SUMMARY Kidney stones, of which the most common are calcium oxalate (CaOx) stones, affect 7 to 12% of the United States population and are responsible for 3% of all end-stage renal disease cases. Urine oxalate is derived from approximately 50% dietary sources and 50% from endogenous synthesis through various pathways. Though it is well established that approximately 80% of the endogenous oxalate is produced in the liver, the pathways for oxalate production are not well characterized. Our hypothesis is that glycolate is a major source of oxalate and that the renal reabsorption of glycolate leads to renal synthesis of oxalate. Establishing the role of glycolate in renal and liver synthesis of oxalate has implications for patients with the hereditary disease primary hyperoxaluria (PH), in which excessive endogenous oxalate production leads to severe recurrent CaOx kidney stones. Establishing these pathways could lead to new treatments to inhibit glycolate oxidation, resulting in reduced oxalate production. This proposal will 1) test if the metabolism of glycolate contributes to endogenous oxalate synthesis by performing primed, steady state, continuous intravenous infusions of the stable isotope of glycolate, carbon- 13 glycolate, in healthy volunteers. 2) test the hypothesis that glycolate is metabolized to oxalate in proximal tubule cells using a human proximal tubule cell line and freshly isolated human proximal tubule fragments and 3) determine renal reabsorption and metabolism of glycolate using isolated rat kidney perfusions. The roles of the enzyme hydroxyacid oxidase 2 (HAO2) and glyoxylate reductase (GR) will be defined in the context of this conversion. The mentoring team and training plan associated with this proposal will ensure that the candidate reaches the level of expertise in analytical chemistry, metabolic research, and human and animal studies that are necessary to meet her goals. The candidate's long-term objective is to lead a strong independent research program in the field of oxalate metabolism and the clinical disorders associated with it, including the primary hyperoxalurias.

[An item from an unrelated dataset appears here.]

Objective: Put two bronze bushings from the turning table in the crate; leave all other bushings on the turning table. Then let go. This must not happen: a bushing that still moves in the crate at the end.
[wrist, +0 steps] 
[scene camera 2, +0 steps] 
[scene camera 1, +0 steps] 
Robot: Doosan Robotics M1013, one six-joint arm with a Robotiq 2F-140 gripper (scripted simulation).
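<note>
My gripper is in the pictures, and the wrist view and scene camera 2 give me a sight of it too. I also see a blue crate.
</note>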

摘要肾结石，其中最常见的是草酸钙(CaOx)结石，影响7%到12%的占所有终末期肾病病例的3%。尿草酸是来自大约50%的饮食来源，50%来自内源合成，通过各种小路。尽管众所周知，大约80%的内源草酸是在肝脏，草酸产生的途径还没有得到很好的描述。我们的假设是乙醇酸盐是草酸的一个主要来源，而且乙醇酸的肾脏重吸收导致肾脏合成草酸。确定乙醇酸在肾脏和肝脏草酸合成中的作用对患有遗传性疾病原发性高草酸尿症(PH)，内源性草酸产生过多导致严重复发的CaOx肾结石。建立这些途径可能会导致新的治疗方法乙醇酸盐氧化，导致草酸盐产量减少。这项提议将1)测试乙醇酸的代谢是否通过以下方式促进内源草酸的合成进行预置的、稳定状态的、持续静脉输注乙醇酸稳定同位素碳- 13乙醇酸盐，在健康志愿者中。2)检验乙醇酸在近端代谢为草酸的假设应用人近端小管细胞系和新鲜分离的人近端小管片段的肾小管细胞 3)用大鼠离体肾灌流测定乙醇酸在肾脏的重吸收和代谢。这个羟酸氧化酶2(HaO2)和乙醛酸还原酶(GR)的作用将在此转换的上下文。与此建议书相关的指导团队和培训计划将确保候选人达到分析化学、代谢研究以及人类和动物研究的专业水平这些都是实现她的目标所必需的。候选人的长期目标是领导一个强大的无党派人士草酸代谢和与之相关的临床疾病领域的研究方案，包括原发的高草酸尿症。